▶ **What is required**
Return the full listing exactly as it is written.

▶ **Available records**
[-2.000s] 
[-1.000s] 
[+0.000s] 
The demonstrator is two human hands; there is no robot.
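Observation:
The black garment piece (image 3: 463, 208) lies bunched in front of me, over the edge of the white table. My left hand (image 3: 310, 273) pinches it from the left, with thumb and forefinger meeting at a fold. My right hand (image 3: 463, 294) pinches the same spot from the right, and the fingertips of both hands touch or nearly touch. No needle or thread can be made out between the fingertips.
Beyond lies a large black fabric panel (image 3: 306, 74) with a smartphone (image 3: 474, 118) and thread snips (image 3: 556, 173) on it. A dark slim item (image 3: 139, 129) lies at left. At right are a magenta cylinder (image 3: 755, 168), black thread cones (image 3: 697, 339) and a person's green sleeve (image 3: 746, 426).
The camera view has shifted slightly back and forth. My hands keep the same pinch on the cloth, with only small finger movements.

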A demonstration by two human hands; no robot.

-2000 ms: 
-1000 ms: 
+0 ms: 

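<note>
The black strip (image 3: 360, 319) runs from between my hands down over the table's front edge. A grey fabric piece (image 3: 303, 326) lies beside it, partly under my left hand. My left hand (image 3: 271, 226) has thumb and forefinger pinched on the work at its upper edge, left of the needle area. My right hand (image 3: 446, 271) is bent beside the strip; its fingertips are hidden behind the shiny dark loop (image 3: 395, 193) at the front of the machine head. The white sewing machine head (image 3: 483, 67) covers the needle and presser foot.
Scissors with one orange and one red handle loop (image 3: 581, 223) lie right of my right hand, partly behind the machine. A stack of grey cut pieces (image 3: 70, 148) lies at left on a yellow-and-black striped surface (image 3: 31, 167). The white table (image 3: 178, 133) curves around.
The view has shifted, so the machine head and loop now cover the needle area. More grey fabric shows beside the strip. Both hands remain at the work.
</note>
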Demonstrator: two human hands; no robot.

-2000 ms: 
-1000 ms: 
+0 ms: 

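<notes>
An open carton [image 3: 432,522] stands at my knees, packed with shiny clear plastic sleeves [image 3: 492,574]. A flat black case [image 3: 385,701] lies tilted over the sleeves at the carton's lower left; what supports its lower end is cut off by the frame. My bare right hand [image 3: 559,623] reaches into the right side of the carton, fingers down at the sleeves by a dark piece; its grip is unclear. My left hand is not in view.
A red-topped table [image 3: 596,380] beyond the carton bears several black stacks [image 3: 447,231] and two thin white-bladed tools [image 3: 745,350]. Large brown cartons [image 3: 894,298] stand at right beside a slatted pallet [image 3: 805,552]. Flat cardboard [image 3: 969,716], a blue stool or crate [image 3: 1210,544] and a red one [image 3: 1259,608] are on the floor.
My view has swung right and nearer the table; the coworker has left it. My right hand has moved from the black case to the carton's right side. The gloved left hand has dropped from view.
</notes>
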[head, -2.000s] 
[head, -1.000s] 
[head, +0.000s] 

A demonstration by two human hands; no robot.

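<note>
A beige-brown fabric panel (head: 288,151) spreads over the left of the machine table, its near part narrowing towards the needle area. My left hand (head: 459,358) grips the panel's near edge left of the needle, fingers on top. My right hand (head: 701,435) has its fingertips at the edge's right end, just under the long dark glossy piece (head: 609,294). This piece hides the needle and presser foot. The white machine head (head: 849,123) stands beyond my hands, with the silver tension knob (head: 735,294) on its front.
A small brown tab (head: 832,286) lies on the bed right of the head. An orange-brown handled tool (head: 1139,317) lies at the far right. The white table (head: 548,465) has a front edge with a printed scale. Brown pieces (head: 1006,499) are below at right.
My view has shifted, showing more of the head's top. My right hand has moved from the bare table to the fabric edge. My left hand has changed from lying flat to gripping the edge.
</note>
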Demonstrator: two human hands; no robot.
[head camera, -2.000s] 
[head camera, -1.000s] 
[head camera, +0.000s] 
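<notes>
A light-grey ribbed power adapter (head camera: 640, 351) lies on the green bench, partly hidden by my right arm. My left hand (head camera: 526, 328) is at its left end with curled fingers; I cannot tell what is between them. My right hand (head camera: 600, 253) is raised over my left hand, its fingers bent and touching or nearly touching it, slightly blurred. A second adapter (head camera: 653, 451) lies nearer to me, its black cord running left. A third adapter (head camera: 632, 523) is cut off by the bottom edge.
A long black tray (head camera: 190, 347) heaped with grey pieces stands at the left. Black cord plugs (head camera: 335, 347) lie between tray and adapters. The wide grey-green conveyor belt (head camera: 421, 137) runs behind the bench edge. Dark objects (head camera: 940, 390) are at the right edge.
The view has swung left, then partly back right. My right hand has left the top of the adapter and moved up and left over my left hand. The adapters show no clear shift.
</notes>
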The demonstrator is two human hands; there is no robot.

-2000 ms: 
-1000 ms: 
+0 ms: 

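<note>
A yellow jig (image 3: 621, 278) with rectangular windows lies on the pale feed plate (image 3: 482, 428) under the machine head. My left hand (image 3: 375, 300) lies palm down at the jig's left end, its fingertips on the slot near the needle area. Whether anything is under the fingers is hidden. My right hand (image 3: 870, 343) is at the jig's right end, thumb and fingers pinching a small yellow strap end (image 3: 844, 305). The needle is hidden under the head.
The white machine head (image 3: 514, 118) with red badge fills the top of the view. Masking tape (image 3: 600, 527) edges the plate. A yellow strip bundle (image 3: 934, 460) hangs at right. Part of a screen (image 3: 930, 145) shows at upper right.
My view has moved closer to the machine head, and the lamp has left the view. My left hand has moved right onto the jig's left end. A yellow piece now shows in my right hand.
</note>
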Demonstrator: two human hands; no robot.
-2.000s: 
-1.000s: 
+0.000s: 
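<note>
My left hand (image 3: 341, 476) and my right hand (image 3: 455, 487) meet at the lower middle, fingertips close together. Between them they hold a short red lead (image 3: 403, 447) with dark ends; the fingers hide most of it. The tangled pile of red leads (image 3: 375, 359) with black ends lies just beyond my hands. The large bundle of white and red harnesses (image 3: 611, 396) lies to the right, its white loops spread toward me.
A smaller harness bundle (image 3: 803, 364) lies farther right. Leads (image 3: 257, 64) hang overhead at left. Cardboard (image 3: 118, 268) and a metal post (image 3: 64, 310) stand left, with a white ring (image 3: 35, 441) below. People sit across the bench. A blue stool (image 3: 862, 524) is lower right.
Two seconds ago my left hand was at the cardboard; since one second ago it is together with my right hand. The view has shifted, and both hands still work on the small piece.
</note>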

▶ **Response to this task**
[-2.000s] 
[-1.000s] 
[+0.000s] 
The demonstrator is two human hands; there is no robot.
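Observation:
The black garment piece (image 3: 463, 208) lies bunched in front of me, over the edge of the white table. My left hand (image 3: 310, 273) pinches it from the left, with thumb and forefinger meeting at a fold. My right hand (image 3: 463, 294) pinches the same spot from the right, and the fingertips of both hands touch or nearly touch. No needle or thread can be made out between the fingertips.
Beyond lies a large black fabric panel (image 3: 306, 74) with a smartphone (image 3: 474, 118) and thread snips (image 3: 556, 173) on it. A dark slim item (image 3: 139, 129) lies at left. At right are a magenta cylinder (image 3: 755, 168), black thread cones (image 3: 697, 339) and a person's green sleeve (image 3: 746, 426).
The camera view has shifted slightly back and forth. My hands keep the same pinch on the cloth, with only small finger movements.
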
A demonstration by two human hands; no robot.

-2000 ms: 
-1000 ms: 
+0 ms: 

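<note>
The black strip (image 3: 360, 319) runs from between my hands down over the table's front edge. A grey fabric piece (image 3: 303, 326) lies beside it, partly under my left hand. My left hand (image 3: 271, 226) has thumb and forefinger pinched on the work at its upper edge, left of the needle area. My right hand (image 3: 446, 271) is bent beside the strip; its fingertips are hidden behind the shiny dark loop (image 3: 395, 193) at the front of the machine head. The white sewing machine head (image 3: 483, 67) covers the needle and presser foot.
Scissors with one orange and one red handle loop (image 3: 581, 223) lie right of my right hand, partly behind the machine. A stack of grey cut pieces (image 3: 70, 148) lies at left on a yellow-and-black striped surface (image 3: 31, 167). The white table (image 3: 178, 133) curves around.
The view has shifted, so the machine head and loop now cover the needle area. More grey fabric shows beside the strip. Both hands remain at the work.
</note>
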Demonstrator: two human hands; no robot.

-2000 ms: 
-1000 ms: 
+0 ms: 

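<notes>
An open carton [image 3: 432,522] stands at my knees, packed with shiny clear plastic sleeves [image 3: 492,574]. A flat black case [image 3: 385,701] lies tilted over the sleeves at the carton's lower left; what supports its lower end is cut off by the frame. My bare right hand [image 3: 559,623] reaches into the right side of the carton, fingers down at the sleeves by a dark piece; its grip is unclear. My left hand is not in view.
A red-topped table [image 3: 596,380] beyond the carton bears several black stacks [image 3: 447,231] and two thin white-bladed tools [image 3: 745,350]. Large brown cartons [image 3: 894,298] stand at right beside a slatted pallet [image 3: 805,552]. Flat cardboard [image 3: 969,716], a blue stool or crate [image 3: 1210,544] and a red one [image 3: 1259,608] are on the floor.
My view has swung right and nearer the table; the coworker has left it. My right hand has moved from the black case to the carton's right side. The gloved left hand has dropped from view.
</notes>
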[head, -2.000s] 
[head, -1.000s] 
[head, +0.000s] 

A demonstration by two human hands; no robot.

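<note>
A beige-brown fabric panel (head: 288,151) spreads over the left of the machine table, its near part narrowing towards the needle area. My left hand (head: 459,358) grips the panel's near edge left of the needle, fingers on top. My right hand (head: 701,435) has its fingertips at the edge's right end, just under the long dark glossy piece (head: 609,294). This piece hides the needle and presser foot. The white machine head (head: 849,123) stands beyond my hands, with the silver tension knob (head: 735,294) on its front.
A small brown tab (head: 832,286) lies on the bed right of the head. An orange-brown handled tool (head: 1139,317) lies at the far right. The white table (head: 548,465) has a front edge with a printed scale. Brown pieces (head: 1006,499) are below at right.
My view has shifted, showing more of the head's top. My right hand has moved from the bare table to the fabric edge. My left hand has changed from lying flat to gripping the edge.
</note>
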Demonstrator: two human hands; no robot.
[head camera, -2.000s] 
[head camera, -1.000s] 
[head camera, +0.000s] 
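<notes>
A light-grey ribbed power adapter (head camera: 640, 351) lies on the green bench, partly hidden by my right arm. My left hand (head camera: 526, 328) is at its left end with curled fingers; I cannot tell what is between them. My right hand (head camera: 600, 253) is raised over my left hand, its fingers bent and touching or nearly touching it, slightly blurred. A second adapter (head camera: 653, 451) lies nearer to me, its black cord running left. A third adapter (head camera: 632, 523) is cut off by the bottom edge.
A long black tray (head camera: 190, 347) heaped with grey pieces stands at the left. Black cord plugs (head camera: 335, 347) lie between tray and adapters. The wide grey-green conveyor belt (head camera: 421, 137) runs behind the bench edge. Dark objects (head camera: 940, 390) are at the right edge.
The view has swung left, then partly back right. My right hand has left the top of the adapter and moved up and left over my left hand. The adapters show no clear shift.
</notes>
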The demonstrator is two human hands; there is no robot.

-2000 ms: 
-1000 ms: 
+0 ms: 

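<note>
A yellow jig (image 3: 621, 278) with rectangular windows lies on the pale feed plate (image 3: 482, 428) under the machine head. My left hand (image 3: 375, 300) lies palm down at the jig's left end, its fingertips on the slot near the needle area. Whether anything is under the fingers is hidden. My right hand (image 3: 870, 343) is at the jig's right end, thumb and fingers pinching a small yellow strap end (image 3: 844, 305). The needle is hidden under the head.
The white machine head (image 3: 514, 118) with red badge fills the top of the view. Masking tape (image 3: 600, 527) edges the plate. A yellow strip bundle (image 3: 934, 460) hangs at right. Part of a screen (image 3: 930, 145) shows at upper right.
My view has moved closer to the machine head, and the lamp has left the view. My left hand has moved right onto the jig's left end. A yellow piece now shows in my right hand.
</note>
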Demonstrator: two human hands; no robot.
-2.000s: 
-1.000s: 
+0.000s: 
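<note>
My left hand (image 3: 341, 476) and my right hand (image 3: 455, 487) meet at the lower middle, fingertips close together. Between them they hold a short red lead (image 3: 403, 447) with dark ends; the fingers hide most of it. The tangled pile of red leads (image 3: 375, 359) with black ends lies just beyond my hands. The large bundle of white and red harnesses (image 3: 611, 396) lies to the right, its white loops spread toward me.
A smaller harness bundle (image 3: 803, 364) lies farther right. Leads (image 3: 257, 64) hang overhead at left. Cardboard (image 3: 118, 268) and a metal post (image 3: 64, 310) stand left, with a white ring (image 3: 35, 441) below. People sit across the bench. A blue stool (image 3: 862, 524) is lower right.
Two seconds ago my left hand was at the cardboard; since one second ago it is together with my right hand. The view has shifted, and both hands still work on the small piece.
</note>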

The exercise was answered in full.